#### Prompt
Print out the data below in full and exactly, skipping the pictures.
*** Block opens ***
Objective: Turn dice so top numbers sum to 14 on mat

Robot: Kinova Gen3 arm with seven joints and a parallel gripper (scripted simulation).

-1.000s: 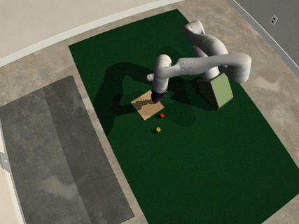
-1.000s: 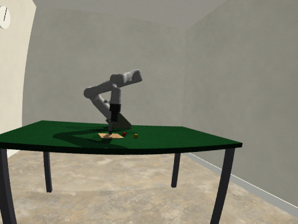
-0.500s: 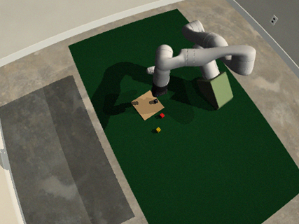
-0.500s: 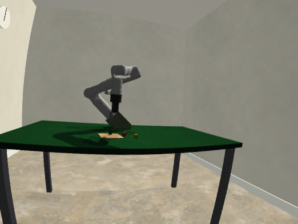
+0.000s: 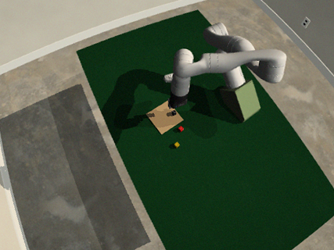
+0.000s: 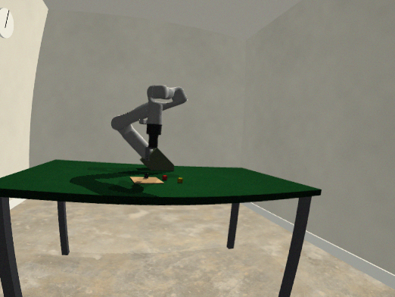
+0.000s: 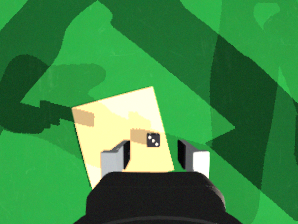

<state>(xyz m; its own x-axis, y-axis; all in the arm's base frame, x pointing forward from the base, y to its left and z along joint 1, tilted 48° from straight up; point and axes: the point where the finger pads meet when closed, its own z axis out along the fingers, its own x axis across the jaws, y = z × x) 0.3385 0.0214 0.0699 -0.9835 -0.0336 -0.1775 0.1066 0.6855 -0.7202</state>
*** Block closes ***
#### Solution to this problem
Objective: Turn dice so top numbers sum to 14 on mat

Robot: Kinova Gen3 arm with seven joints and a parallel gripper (scripted simulation).

-1.000s: 
-1.000s: 
-0.500s: 
-0.500s: 
+0.000s: 
+0.000s: 
+0.000s: 

<state>(xyz m; its own x-axis, y-axis; all in the arm's base frame, x pointing forward from the base, y to its left and z along joint 1, tilted 48° from straight up; point and axes: the point where the finger pads meet when closed, its own z axis out along the fingers, its own x axis across the jaws, y = z × x) 0.3385 0.0214 0.0699 -0.9835 -0.0336 -0.1775 0.1066 0.6855 -0.7202</state>

There is nothing more to add to the answer.